"There is nothing like a holiday with extended family to turn the sexiest couple into two camp counselors supervising meal prep, emotional outbursts, and whatever conflict arises when somebody's aunt or uncle decides to share their thoughts on the state of the world. You're not imagining it: nothing shuts down erotic energy faster than slipping back into your childhood role the moment your mother asks where the good napkins are."
"Holidays tend to meld us back into the undifferentiated soup of our family of origin's particular flavor of dysfunction. Everyone unconsciously becomes a slightly younger, slightly needier version of themselves. You might feel like the competent oldest daughter again. He might start behaving like the "good son" who fetches folding chairs. This dynamic is great for making sure dinner gets on the table, but terrible for maintaining the erotic charge between you."
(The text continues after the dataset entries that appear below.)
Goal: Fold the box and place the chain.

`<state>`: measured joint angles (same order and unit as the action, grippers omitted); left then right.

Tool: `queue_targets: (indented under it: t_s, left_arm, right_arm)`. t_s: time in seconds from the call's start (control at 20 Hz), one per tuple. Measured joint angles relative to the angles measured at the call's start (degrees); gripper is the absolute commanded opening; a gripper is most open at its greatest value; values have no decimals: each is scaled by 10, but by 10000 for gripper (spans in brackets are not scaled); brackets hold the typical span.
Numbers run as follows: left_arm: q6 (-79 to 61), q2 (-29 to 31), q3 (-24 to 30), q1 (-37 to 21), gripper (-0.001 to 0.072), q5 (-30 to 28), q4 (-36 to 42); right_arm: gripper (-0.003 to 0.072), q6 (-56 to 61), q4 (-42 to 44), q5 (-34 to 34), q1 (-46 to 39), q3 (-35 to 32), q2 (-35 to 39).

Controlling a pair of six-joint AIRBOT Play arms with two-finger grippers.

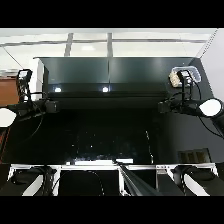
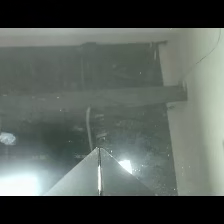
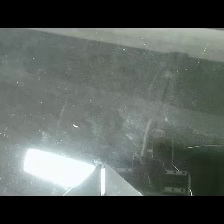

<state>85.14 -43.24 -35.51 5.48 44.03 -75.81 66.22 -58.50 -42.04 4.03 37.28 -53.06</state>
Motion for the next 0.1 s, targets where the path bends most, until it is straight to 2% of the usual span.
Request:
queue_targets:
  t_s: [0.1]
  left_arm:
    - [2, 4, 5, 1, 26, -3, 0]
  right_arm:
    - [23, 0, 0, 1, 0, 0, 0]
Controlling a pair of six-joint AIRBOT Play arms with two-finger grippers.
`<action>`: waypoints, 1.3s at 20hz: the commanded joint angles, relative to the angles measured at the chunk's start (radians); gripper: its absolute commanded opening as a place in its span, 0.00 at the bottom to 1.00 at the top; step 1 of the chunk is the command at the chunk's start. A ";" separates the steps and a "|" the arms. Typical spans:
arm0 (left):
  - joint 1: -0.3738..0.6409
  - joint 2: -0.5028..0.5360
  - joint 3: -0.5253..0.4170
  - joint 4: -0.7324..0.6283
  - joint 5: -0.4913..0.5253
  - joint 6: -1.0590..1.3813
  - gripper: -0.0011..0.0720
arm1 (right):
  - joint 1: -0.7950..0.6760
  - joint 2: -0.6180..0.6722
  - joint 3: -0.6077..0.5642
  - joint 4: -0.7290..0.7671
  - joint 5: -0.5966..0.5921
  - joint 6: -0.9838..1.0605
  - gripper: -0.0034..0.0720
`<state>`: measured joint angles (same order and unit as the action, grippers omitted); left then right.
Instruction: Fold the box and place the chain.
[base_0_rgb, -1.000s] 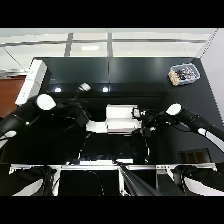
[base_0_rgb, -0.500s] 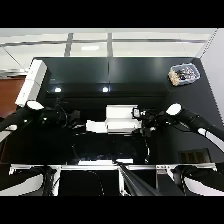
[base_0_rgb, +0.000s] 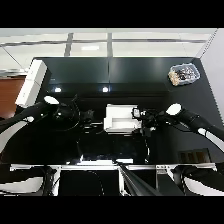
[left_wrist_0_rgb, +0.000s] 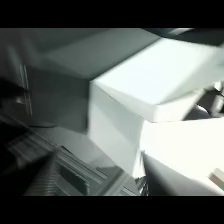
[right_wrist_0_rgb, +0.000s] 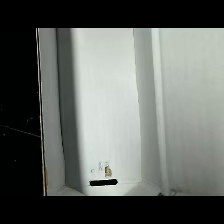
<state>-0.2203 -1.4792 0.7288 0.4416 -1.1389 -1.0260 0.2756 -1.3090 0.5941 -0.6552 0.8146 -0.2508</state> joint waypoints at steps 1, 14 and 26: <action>-0.027 -0.006 0.049 -0.012 -0.050 0.030 0.89 | 0.001 -0.001 0.000 0.000 0.000 0.000 0.19; -0.297 -0.006 0.299 0.475 0.055 -0.574 0.50 | 0.001 -0.001 0.000 0.000 0.000 0.000 0.19; -0.354 -0.007 0.304 0.499 0.087 -0.673 0.60 | 0.001 -0.001 0.000 0.000 0.000 0.000 0.19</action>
<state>-0.5690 -1.4853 1.0317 0.9478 -1.0626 -1.6836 0.2756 -1.3090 0.5941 -0.6548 0.8146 -0.2504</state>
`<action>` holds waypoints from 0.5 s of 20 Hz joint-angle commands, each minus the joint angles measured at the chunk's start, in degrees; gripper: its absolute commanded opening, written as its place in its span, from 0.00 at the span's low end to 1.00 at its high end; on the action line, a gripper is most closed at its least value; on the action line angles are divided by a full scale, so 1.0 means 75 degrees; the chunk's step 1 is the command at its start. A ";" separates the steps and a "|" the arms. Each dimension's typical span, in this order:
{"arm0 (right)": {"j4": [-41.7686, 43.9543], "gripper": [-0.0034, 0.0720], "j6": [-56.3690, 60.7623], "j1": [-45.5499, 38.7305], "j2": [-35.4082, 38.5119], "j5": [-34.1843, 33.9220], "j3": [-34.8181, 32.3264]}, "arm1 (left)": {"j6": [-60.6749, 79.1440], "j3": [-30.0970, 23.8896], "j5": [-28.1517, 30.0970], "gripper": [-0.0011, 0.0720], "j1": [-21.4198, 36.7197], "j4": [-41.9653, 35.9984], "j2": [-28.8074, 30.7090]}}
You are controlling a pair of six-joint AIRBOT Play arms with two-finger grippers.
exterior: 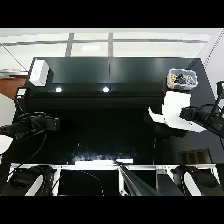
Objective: Fold the box and place the chain.
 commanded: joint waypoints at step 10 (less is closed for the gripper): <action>-0.4051 0.97 0.2393 -0.2815 -0.2098 -0.0248 0.1338 | -0.0536 -0.0006 0.1923 0.98 0.0012 -0.0184 -0.0315</action>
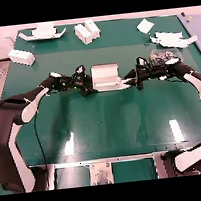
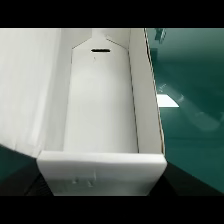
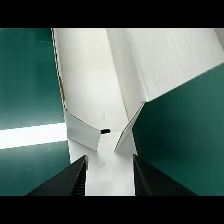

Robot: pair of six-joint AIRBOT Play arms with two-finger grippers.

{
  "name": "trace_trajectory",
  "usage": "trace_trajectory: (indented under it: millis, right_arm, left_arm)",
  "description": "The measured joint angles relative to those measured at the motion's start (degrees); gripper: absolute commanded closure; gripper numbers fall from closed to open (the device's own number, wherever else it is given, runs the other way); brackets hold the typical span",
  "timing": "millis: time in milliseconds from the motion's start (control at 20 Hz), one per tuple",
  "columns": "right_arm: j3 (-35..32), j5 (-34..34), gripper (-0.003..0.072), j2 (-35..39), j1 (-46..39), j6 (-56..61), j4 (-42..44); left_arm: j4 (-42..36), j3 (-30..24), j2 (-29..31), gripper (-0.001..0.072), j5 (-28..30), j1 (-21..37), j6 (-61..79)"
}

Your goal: Fold the box and place the chain.

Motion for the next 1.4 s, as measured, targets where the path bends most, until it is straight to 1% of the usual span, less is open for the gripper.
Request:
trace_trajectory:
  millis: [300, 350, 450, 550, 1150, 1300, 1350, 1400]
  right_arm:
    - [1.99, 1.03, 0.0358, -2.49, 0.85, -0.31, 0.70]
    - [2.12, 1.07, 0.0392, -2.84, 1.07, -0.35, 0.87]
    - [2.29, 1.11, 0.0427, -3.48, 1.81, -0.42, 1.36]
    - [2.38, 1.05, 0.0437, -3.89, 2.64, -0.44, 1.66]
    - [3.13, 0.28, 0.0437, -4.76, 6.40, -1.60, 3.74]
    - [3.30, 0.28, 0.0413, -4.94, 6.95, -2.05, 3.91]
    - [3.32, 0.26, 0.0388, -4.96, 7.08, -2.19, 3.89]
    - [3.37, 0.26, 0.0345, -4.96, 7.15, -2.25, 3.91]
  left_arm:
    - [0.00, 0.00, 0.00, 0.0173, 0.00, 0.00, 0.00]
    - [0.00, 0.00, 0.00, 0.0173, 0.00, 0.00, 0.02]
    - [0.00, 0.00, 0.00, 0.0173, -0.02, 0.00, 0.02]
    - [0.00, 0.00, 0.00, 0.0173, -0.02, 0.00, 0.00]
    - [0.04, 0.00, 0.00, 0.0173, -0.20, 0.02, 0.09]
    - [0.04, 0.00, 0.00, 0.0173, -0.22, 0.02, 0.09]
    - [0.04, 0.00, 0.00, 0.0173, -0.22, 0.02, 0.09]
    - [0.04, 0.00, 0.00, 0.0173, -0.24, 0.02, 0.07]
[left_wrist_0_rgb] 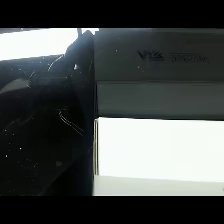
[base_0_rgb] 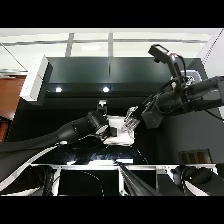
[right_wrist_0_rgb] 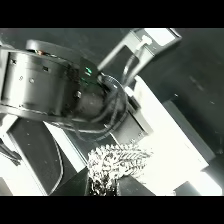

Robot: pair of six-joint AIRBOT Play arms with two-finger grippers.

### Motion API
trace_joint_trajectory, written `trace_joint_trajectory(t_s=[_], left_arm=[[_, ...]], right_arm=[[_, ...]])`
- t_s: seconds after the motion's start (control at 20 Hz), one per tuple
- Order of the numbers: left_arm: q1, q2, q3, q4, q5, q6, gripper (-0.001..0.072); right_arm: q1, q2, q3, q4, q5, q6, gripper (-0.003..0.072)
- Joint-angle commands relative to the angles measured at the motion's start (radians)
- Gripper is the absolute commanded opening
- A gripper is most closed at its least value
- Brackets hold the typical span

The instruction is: Fold the box and place the chain.

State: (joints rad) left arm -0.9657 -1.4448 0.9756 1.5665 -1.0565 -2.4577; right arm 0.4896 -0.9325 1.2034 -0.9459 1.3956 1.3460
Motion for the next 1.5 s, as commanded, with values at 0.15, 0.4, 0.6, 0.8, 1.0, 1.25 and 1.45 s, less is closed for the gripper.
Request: trace_joint_trajectory(t_s=[0.15, 0.4, 0.6, 0.8, 1.0, 1.25, 1.45], left_arm=[[0.001, 0.001, -0.001, 0.000, 0.001, 0.000, 0.0028], [0.001, 0.001, -0.001, 0.000, 0.001, 0.000, 0.0029], [0.001, 0.001, -0.001, 0.000, 0.001, 0.000, 0.0029], [0.001, 0.001, -0.001, 0.000, 0.000, 0.000, 0.0028], [0.001, 0.001, -0.001, 0.000, 0.000, 0.000, 0.0029], [0.001, 0.001, -0.001, 0.000, 0.000, 0.000, 0.0029], [0.001, 0.001, -0.001, 0.000, 0.000, 0.000, 0.0028]], right_arm=[[0.024, -0.015, -0.016, -0.006, -0.050, 0.000, 0.0037], [0.023, -0.014, -0.063, 0.000, -0.068, -0.008, 0.0037], [0.023, -0.013, 0.010, 0.000, -0.021, -0.008, 0.0037], [0.023, -0.013, 0.103, 0.012, 0.013, -0.007, 0.0037], [0.024, -0.014, 0.089, 0.008, -0.006, 0.008, 0.0037], [0.026, -0.014, -0.075, 0.004, -0.054, 0.008, 0.0037], [0.059, -0.020, -0.271, 0.015, -0.208, 0.013, 0.0038]])
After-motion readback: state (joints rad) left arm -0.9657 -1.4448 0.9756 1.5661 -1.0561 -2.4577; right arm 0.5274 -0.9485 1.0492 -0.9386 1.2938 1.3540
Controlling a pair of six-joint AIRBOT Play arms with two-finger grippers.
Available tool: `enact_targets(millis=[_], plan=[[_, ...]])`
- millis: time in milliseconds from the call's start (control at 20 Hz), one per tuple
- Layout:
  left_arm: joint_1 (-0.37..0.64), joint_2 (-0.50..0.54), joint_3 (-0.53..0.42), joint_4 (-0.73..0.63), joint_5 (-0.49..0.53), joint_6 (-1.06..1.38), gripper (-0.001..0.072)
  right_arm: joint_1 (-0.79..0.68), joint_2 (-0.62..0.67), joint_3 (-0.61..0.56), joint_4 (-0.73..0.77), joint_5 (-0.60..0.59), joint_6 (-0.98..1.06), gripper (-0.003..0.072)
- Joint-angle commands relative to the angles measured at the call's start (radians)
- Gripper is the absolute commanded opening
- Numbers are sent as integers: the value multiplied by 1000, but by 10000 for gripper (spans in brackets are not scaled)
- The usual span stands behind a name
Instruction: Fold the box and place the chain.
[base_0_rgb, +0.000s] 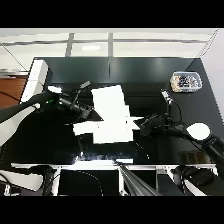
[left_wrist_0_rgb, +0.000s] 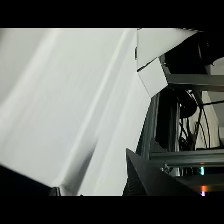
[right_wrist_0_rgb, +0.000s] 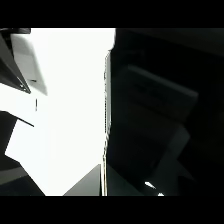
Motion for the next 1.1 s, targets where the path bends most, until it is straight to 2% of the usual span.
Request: enact_targets(millis=[0,200,350,650,900,1000,1050], plan=[[1,-73,75,24,-89,13,393,1,1,0,1,6,1,13],[6,-84,132,54,-96,12,405,1,0,0,-3,22,6,12],[15,-84,164,109,-96,8,407,1,0,0,-64,32,62,12],[20,-84,167,151,-96,8,408,1,0,0,-92,49,84,13],[-32,-85,167,151,-89,16,407,1,0,0,-92,49,87,12],[-44,-86,167,151,-70,16,390,1,0,0,-92,50,87,13],[-43,-86,167,150,-68,16,333,1,0,0,-92,50,87,13]])
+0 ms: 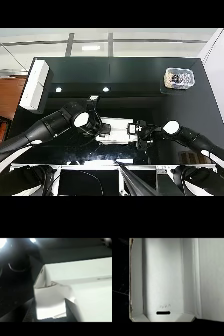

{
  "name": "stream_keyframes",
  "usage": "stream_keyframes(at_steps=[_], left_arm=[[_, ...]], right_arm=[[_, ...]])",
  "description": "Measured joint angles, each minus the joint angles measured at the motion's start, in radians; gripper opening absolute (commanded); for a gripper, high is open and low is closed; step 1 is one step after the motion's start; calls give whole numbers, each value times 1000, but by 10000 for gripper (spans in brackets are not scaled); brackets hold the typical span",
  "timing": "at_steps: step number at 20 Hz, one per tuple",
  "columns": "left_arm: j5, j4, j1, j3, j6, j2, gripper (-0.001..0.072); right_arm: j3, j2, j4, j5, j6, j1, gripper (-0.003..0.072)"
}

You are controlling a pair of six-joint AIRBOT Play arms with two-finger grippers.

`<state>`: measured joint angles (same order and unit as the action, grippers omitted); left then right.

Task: Fold the box and place the chain.

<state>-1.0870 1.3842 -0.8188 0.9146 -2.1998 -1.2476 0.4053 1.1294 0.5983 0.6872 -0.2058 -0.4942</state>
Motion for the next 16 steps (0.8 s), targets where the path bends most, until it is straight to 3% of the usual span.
stream_keyframes(at_steps=[9, 16], left_arm=[[-19, -21, -3, 7, -26, -4, 464], [24, -73, -14, 7, -29, -5, 463]], right_arm=[[0, 0, 0, 0, 0, 0, 536], [0, 0, 0, 0, 0, 0, 536]])
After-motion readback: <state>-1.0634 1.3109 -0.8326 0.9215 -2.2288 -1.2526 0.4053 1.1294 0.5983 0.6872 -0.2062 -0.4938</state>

Holiday gatherings often push partners back into childhood roles and family-of-origin dynamics, producing unconscious regressions into younger, needier versions of themselves. Those role shifts can make competent adults behave in caretaking or dutiful ways that prioritize logistics over intimacy. Constant togetherness with extended family yields mainly logistical interactions—coordinating meals, chores, and conflict management—rather than emotionally intimate exchanges. These patterns extinguish erotic energy and make couples feel more like siblings or co-managers than lovers, which undermines sexual desire and the ability to reconnect romantically during or immediately after the holiday period.